Selon le programme du cours d’éthique et culture religieuse, l’élève doit avoir, à la fin de son parcours, une meilleure capacité « d’apprendre à réfléchir de façon responsable » (MELS 2015). Or, pour réfléchir de la sorte, il est nécessaire d’être capable de dépasser les préconceptions éthiques héritées de la société et du contexte familial tout en tenant compte de celles-ci. En tant qu’adolescents, les élèves sont progressivement encouragés à maîtriser leur autonomie réflexive ; ils pourront ainsi choisir des valeurs en s’ouvrant sur la pluralité des options offertes. Conséquemment, ils pourront aussi assumer les conséquences de leurs choix moraux. Tel est le sens du mot « responsable ». Cette tâche est d’autant plus importante en éthique puisque les réponses aux questions particulières de cette discipline ne reposent pas toujours sur des évidences. Bien que des zones grises demeurent, tout individu doit un jour ou l’autre se positionner par rapport à des questions complexes. Comment, concrètement, aider les élèves à développer cette responsabilité réflexive ? Par le biais d’une question éthique d’actualité, celle du débat sur le suicide assisté, nous observerons quel pourrait être un parcours favorisant la réflexion responsable. Nous y découvrirons des idées concernant des situations d’apprentissage et d’évaluation permettant d’aller en ce sens.

Résumé
12 h 00
Le cours d’Éthique et culture religieuse, un espace de dialogue incontournable dans un contexte de polarisations sociales : exemples de pratiques à la CSDM
Réginald FLEURY (CSDM - Commission scolaire de Montréal)

Mis en place dans la tourmente, contesté dès son implantation, négligé par certains et même boudé par d’autres, rarement aura-t-on vu un programme d’étude autant malmené que celui d’éthique et culture religieuse (ECR).

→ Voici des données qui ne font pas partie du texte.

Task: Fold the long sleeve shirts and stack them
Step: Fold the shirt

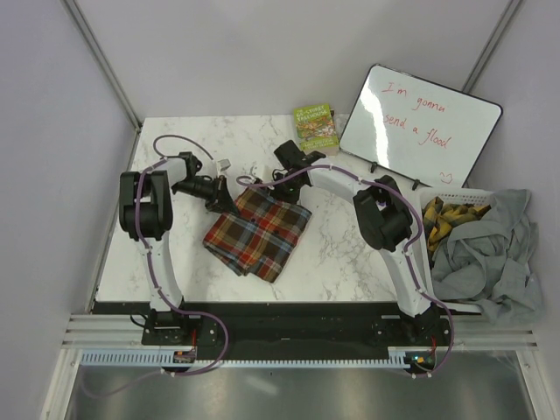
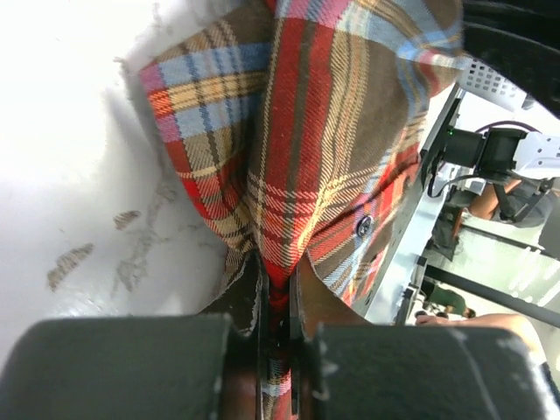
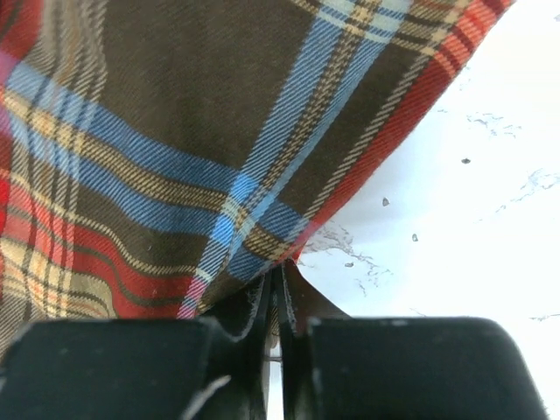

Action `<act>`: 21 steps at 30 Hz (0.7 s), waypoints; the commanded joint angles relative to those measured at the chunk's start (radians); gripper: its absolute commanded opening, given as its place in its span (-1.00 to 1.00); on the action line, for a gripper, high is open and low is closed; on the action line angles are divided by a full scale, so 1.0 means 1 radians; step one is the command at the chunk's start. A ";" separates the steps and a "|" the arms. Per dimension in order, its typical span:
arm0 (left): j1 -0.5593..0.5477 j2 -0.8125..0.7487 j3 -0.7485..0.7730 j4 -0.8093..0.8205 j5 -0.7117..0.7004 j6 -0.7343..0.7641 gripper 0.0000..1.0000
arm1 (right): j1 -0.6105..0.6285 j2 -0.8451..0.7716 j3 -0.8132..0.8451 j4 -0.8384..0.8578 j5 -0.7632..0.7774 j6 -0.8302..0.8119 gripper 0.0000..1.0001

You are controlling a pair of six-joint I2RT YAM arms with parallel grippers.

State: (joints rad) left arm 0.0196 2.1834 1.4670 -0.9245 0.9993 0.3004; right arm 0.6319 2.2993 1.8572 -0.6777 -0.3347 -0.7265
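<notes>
A plaid flannel shirt (image 1: 258,232) in red-orange, brown and blue lies folded into a rough square on the marble table. My left gripper (image 1: 226,203) is shut on its far left corner; the left wrist view shows a fold of plaid cloth (image 2: 315,131) pinched between the fingers (image 2: 245,297). My right gripper (image 1: 269,189) is shut on the far right corner; the right wrist view shows the cloth edge (image 3: 175,157) clamped between the fingers (image 3: 258,302). A grey garment (image 1: 490,249) hangs over a basket at the right.
A white basket (image 1: 455,197) with yellow-brown cloth stands at the table's right edge. A whiteboard (image 1: 420,122) with red writing leans at the back right. A small green book (image 1: 317,127) lies at the back. The table's front edge (image 1: 262,302) is near the shirt.
</notes>
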 commanded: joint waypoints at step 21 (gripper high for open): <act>-0.096 -0.304 0.601 -0.022 -0.796 0.387 -0.96 | -0.222 -0.281 -0.026 0.027 -0.027 0.433 0.96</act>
State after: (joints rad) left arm 0.0032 1.9209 2.0449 -0.9878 0.4240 0.4828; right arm 0.4122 2.0983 1.8351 -0.6506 -0.2855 -0.3882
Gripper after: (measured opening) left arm 0.081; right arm 0.980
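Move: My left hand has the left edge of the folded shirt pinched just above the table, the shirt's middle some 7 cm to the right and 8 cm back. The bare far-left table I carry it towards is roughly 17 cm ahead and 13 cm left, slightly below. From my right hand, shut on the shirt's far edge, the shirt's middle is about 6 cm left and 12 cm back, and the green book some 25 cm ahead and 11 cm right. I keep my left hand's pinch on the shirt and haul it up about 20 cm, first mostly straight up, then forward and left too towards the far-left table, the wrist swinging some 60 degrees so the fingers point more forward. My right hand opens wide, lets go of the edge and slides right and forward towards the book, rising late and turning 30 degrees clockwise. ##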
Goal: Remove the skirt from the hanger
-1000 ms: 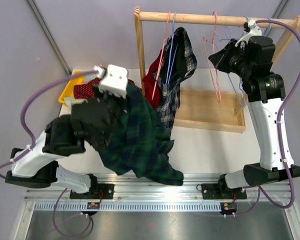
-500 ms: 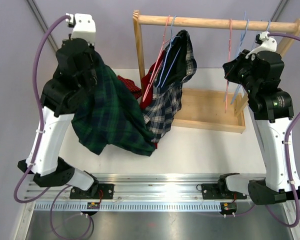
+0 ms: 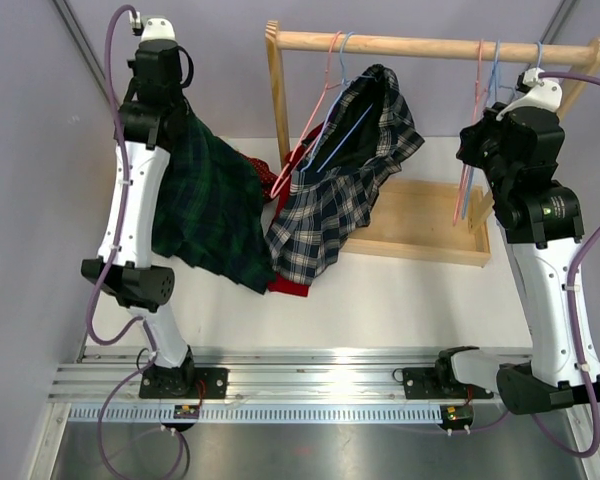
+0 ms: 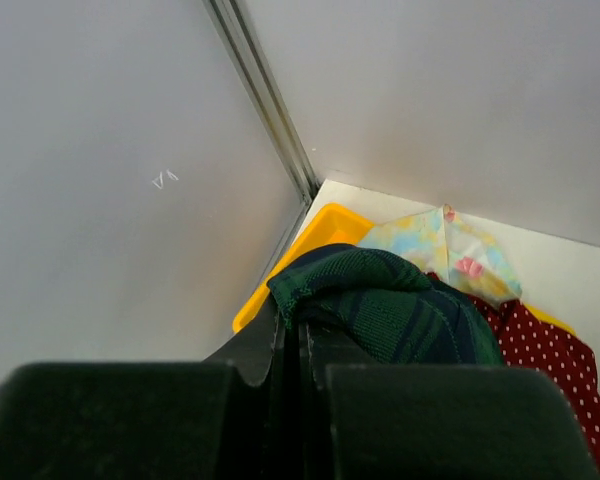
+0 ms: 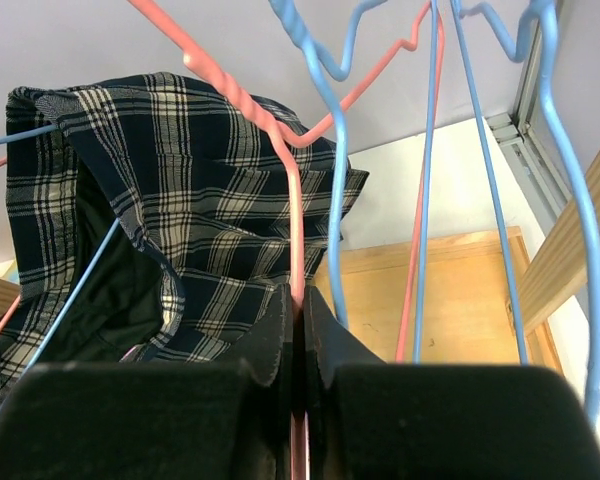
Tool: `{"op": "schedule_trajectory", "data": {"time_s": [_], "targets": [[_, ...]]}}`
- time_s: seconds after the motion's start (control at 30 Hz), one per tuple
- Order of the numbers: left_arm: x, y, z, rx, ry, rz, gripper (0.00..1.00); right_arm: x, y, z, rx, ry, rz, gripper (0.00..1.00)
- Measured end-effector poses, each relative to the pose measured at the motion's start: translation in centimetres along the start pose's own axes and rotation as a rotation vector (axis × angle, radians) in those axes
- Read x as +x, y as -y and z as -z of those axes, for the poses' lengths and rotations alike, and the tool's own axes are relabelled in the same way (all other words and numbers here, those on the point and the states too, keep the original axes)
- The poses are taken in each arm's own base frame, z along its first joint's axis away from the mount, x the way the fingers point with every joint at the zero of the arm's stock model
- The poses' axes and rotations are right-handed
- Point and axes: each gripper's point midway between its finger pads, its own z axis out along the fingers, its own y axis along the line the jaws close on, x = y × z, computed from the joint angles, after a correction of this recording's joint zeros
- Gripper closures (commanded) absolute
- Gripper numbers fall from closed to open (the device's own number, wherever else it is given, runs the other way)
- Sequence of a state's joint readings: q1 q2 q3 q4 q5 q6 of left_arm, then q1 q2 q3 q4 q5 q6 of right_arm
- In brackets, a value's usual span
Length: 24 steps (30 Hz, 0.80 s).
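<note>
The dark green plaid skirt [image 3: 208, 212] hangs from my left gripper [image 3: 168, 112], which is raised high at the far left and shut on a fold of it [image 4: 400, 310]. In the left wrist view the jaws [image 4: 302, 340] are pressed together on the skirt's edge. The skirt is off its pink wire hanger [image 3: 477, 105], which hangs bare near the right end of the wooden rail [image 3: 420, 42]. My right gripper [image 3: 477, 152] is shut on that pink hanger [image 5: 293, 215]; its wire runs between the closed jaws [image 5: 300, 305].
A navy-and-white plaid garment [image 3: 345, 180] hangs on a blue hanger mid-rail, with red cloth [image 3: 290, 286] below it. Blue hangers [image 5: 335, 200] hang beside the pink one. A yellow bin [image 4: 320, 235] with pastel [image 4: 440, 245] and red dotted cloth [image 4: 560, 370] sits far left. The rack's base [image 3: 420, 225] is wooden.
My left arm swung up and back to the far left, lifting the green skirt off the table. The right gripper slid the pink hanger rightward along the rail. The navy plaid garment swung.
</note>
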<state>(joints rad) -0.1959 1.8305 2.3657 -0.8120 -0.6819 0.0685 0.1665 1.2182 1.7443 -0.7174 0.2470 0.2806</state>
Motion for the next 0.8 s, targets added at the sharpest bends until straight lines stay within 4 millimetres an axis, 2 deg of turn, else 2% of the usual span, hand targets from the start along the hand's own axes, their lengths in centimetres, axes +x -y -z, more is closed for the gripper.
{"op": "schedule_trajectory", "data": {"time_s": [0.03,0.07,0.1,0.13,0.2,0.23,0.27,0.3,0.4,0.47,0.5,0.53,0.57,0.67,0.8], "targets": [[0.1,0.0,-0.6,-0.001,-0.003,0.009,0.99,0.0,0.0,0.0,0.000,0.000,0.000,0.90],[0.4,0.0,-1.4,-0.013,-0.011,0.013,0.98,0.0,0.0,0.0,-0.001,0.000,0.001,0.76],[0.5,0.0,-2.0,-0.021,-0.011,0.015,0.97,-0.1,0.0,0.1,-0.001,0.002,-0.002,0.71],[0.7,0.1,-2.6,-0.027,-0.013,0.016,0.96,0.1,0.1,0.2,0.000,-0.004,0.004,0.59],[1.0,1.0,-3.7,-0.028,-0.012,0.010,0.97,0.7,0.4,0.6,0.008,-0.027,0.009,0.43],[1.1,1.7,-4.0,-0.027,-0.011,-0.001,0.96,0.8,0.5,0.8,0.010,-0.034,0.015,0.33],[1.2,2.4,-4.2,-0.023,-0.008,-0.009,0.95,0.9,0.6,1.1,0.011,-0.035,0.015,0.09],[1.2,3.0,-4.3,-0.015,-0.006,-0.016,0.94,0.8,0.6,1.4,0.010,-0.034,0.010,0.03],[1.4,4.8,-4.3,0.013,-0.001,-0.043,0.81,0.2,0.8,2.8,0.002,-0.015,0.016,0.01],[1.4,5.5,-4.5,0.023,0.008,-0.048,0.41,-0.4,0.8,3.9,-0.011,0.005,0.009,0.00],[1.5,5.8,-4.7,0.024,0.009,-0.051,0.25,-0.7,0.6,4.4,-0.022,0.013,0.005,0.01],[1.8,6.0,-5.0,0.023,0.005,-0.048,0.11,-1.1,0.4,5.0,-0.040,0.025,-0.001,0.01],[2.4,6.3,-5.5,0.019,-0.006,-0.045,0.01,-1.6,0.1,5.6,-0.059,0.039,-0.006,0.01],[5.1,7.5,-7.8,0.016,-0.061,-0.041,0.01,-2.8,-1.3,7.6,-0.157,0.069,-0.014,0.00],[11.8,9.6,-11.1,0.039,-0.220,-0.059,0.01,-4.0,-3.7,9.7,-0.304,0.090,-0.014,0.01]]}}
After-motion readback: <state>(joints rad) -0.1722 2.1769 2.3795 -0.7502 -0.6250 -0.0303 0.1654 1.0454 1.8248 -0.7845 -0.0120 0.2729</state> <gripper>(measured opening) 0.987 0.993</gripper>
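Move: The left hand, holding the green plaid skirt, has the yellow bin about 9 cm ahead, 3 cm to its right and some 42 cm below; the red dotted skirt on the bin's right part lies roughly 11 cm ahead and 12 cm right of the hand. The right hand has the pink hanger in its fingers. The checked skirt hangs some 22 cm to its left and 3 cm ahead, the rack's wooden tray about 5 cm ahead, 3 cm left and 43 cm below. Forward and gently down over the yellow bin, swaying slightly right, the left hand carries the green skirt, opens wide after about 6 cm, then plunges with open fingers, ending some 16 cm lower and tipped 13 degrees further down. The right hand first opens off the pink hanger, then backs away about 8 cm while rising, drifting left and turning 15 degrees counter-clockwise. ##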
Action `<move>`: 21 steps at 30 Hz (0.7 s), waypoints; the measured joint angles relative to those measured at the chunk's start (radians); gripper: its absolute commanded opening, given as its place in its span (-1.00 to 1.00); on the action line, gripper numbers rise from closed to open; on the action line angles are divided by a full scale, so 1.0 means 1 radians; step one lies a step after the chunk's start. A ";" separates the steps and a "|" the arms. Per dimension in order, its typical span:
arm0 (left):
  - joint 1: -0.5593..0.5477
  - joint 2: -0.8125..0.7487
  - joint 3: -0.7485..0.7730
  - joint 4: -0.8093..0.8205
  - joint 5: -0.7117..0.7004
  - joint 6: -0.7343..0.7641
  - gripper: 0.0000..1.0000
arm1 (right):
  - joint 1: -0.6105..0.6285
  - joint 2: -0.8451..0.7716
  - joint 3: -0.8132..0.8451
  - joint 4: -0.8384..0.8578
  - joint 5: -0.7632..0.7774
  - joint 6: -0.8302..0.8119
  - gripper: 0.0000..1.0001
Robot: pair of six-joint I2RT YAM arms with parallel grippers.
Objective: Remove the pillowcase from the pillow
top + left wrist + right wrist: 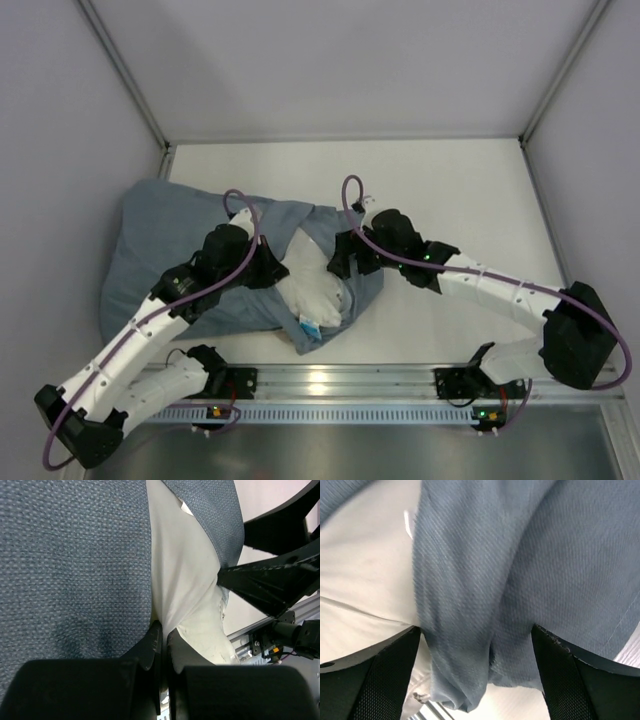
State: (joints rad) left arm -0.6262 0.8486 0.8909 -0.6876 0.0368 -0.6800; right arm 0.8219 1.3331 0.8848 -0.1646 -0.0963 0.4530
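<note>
The blue-grey pillowcase [160, 240] lies crumpled across the left half of the table. The white pillow [315, 290] pokes out of its open end towards the near edge. My left gripper [278, 268] sits at that opening. In the left wrist view it [164, 630] is shut on a pinch of the white pillow [180, 570], with the pillowcase [75, 555] beside it. My right gripper [345, 262] is at the pillowcase's right edge. In the right wrist view it [475, 630] stands wide open, with a hanging fold of pillowcase [520, 555] between the fingers and the pillow [365, 570] on the left.
A metal rail [330, 380] runs along the near edge just below the pillow's end. White table [450, 190] stretches to the right and back, closed in by grey walls. A small blue tag [310, 330] hangs at the pillow's near tip. The right arm [270, 580] shows in the left wrist view.
</note>
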 measured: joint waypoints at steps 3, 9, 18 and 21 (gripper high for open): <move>0.000 -0.014 -0.027 0.007 0.012 -0.004 -1.00 | 0.000 0.001 0.021 0.023 0.017 -0.013 0.54; 0.000 -0.042 -0.062 0.008 0.038 -0.007 -1.00 | 0.000 0.052 0.072 0.048 0.050 -0.026 0.33; 0.000 -0.069 -0.080 0.008 0.057 -0.006 -1.00 | 0.000 0.169 0.152 0.076 0.040 -0.034 -0.89; 0.000 -0.083 -0.083 0.006 0.057 -0.006 -1.00 | -0.001 0.179 0.152 0.079 0.057 -0.027 -1.00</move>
State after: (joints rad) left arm -0.6262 0.7654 0.8078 -0.6811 0.0937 -0.6861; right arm 0.8207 1.5124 1.0367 -0.0853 -0.0395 0.4259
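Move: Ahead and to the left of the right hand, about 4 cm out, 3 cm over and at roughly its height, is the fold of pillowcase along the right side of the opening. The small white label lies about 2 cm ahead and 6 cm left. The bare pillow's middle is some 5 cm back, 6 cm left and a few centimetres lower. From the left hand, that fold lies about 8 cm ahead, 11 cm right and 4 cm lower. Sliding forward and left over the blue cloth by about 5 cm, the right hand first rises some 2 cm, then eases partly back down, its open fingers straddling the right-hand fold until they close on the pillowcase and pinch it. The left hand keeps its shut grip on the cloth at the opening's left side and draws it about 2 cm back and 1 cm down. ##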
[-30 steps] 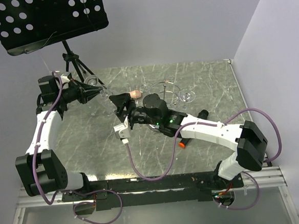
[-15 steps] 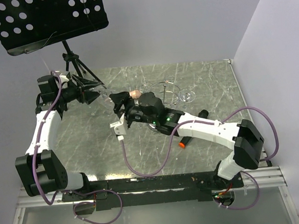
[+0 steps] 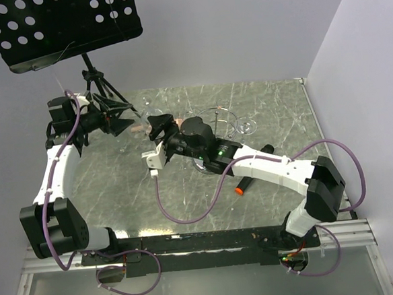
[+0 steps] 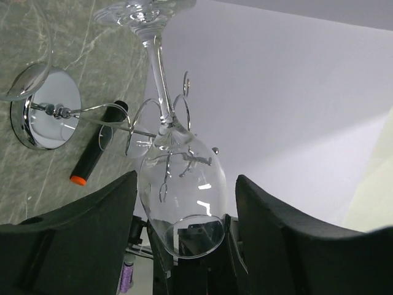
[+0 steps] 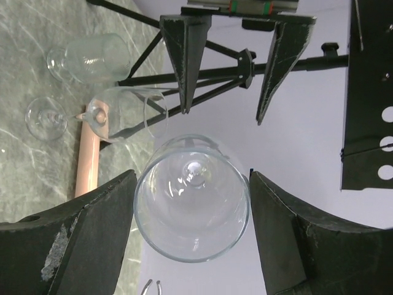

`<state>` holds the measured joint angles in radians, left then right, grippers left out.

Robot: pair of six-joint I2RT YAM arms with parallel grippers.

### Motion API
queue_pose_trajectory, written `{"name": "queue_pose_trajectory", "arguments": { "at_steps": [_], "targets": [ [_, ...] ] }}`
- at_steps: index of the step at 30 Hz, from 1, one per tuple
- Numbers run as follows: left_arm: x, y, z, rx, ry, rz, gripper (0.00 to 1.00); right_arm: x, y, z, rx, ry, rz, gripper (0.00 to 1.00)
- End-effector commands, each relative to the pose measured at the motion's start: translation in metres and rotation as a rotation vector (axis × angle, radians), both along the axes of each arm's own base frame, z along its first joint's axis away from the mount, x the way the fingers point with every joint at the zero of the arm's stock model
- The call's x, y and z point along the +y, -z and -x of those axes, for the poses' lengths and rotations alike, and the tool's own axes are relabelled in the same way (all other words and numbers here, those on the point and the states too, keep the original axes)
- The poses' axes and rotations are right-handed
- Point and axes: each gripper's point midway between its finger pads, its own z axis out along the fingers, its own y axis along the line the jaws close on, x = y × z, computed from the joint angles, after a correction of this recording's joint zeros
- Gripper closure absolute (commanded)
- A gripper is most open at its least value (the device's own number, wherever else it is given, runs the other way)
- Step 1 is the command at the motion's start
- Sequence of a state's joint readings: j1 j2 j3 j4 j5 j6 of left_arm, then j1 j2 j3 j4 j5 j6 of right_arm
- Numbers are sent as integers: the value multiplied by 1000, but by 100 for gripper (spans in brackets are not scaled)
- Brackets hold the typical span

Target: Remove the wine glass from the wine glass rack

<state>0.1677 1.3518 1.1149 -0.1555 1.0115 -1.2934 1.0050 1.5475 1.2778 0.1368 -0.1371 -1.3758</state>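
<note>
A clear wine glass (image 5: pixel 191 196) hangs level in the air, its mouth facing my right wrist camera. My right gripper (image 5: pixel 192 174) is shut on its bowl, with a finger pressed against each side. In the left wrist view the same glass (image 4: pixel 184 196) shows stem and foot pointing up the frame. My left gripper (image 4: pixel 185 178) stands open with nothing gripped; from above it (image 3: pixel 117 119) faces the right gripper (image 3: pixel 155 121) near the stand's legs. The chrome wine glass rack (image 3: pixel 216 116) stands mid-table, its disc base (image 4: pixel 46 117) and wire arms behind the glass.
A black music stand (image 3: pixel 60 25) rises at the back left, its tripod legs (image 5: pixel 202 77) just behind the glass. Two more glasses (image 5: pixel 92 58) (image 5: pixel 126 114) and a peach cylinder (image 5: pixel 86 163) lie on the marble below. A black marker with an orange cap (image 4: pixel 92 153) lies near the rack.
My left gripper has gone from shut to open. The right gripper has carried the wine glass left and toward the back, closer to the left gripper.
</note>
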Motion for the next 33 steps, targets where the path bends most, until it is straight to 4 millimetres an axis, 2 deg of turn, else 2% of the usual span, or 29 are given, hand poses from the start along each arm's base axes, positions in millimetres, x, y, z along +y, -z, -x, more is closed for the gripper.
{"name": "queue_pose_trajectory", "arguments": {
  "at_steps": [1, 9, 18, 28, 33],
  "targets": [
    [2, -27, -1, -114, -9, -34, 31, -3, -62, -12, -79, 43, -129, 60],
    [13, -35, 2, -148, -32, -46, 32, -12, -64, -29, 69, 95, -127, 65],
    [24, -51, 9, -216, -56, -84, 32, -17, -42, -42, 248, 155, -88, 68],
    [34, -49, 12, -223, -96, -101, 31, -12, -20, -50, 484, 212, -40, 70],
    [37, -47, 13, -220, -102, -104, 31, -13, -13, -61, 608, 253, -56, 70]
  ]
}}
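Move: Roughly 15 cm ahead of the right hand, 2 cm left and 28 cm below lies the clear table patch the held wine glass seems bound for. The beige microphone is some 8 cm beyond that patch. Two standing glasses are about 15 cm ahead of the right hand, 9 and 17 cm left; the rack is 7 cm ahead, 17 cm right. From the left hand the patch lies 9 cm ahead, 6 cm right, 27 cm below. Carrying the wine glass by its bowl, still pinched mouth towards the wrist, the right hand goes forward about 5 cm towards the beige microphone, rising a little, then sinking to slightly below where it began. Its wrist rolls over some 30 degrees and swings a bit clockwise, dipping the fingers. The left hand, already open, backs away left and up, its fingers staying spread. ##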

Le Mouvement laïque québécois l’a décrit comme un instrument de propagande religieuse[1]. Baril a fait de son abolition une condition de la lutte à l’intégrisme[2]. El-Mabrouk a déniché les pires exemples d’applications mal avisées du programme afin de le discréditer dans sa totalité. [3] Mais dans un contexte où le profilage, la discrimination, l’islamophobie et la radicalisation menant à la violence occupent massivement l’espace public, que proposent les pourfendeurs du programme d’ECR? À l’opposé, de nombreuses enseignantes et conseillères pédagogiques portent avec brio les idéaux collectifs incarnés par le programme d’éthique et culture religieuse. Ils vont plus loin que les manuels d’ECR et développent des activités pédagogiques ancrées dans la réalité de la diversité québécoise. Ils abordent des sujets d’actualités, parfois même sensibles, et ils créent des espaces de dialogue où les élèves peuvent échanger et pousser leur réflexion au-delà des discours médiatiques polarisants.

Nous présenterons quelques exemples de pratiques inspirantes mises en place par des enseignantes et enseignants de la CSDM.